Feeling extremely guilty for even considering leaving my sister in her time of need, I resign myself to staying here. I go upstairs and knock on Sophie’s door.

“Sophie, honey? Can I come in?”

“Go home, Abe. I don’t want to talk right now.” She sounds like she is sobbing out the words rather than saying them.

“Sweetie, let me in. At least to give you a hug.” What can I do, if she won’t open the door? Downstairs I can hear my mother coming in. Just as I almost give up and go back downstairs, Sophie opens the door. She flies into my arms and cries like the world will end. I stroke her hair and tell her everything will be all right. Everything will be okay. She asks me when and I have no answer to give.

My mother comes upstairs at the sound of crying. She sees me holding my sobbing sister and she doesn’t have to ask. She remembers this scene. As do I. Except it was Anna and I, five years ago. Without a word she goes back downstairs and makes some cups of cocoa and a plate of cookies. I coax Sophie downstairs. Once we are downstairs Mom gives her a hug and they go sit on the couch. I follow, unsure of what to do.

We sit with her for a couple of hours. She cries herself out and eventually just falls asleep in my mother’s lap. Its two AM when my mother sends me home.

“There is nothing else to do for a broken heart,” she says.

I don’t want to go home, though I am sure that Mr. Samson is no longer at “The Wilford and Brimley.” Even though I’m sure he isn’t there any longer I decide to go for a drink anyway. I could use one after everything that has been happening recently.

On the drive I listen to a mixed CD that a friend made me. It is a list of break-up songs. Angry songs, sad songs, wish I could die songs. Her heart was in the right place, but I wish she hadn’t made it. I do enjoy some of them. Some of them fit David and I. And when I hear it I think about everything and I get teary. Like the one playing now. It is by a Korean artist.

“I’m drowning myself in the memories of love…” That sounds about right.

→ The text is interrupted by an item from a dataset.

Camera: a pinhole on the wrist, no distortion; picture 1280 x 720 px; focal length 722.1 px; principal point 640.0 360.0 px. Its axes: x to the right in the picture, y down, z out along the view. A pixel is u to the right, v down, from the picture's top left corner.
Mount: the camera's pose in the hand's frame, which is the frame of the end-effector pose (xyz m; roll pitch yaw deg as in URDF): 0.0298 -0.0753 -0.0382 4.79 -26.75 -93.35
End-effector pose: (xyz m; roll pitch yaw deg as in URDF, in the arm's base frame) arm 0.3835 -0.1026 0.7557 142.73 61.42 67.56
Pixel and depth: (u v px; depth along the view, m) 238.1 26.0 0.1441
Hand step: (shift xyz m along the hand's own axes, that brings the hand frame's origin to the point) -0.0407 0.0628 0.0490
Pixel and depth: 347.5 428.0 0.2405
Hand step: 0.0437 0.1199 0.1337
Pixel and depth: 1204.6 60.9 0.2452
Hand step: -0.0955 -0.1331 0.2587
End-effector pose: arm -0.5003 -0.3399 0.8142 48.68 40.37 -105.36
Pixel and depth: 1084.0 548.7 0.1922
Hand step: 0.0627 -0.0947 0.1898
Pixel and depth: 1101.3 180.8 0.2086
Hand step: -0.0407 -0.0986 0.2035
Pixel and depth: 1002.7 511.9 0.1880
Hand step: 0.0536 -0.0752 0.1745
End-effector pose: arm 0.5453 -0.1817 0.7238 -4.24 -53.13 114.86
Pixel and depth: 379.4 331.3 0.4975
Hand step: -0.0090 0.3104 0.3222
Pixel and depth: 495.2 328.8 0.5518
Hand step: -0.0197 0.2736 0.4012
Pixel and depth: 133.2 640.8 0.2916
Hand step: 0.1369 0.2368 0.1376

When I arrive at the bar Rihanna is singing about the theatrics of an ex. I don’t hesitate to turn it off. I can’t handle any more sad songs. Right now I couldn’t handle a love song either. I need angry music. Maybe when I get home I’ll listen to Apocalyptica, they are usually what I need for angry cello music.

Without paying attention, still musing on break-up songs and other such topics, I almost walk right by Mr. Samson. I look up and am met with his lavender eyes, sparkling like they were in the gymnasium.

“I am surprised you are still here,” I say, looking down at my watch. It’s a quarter to three. Almost two hours after we were supposed to meet.

“A beautiful lady is worth waiting for.” He says.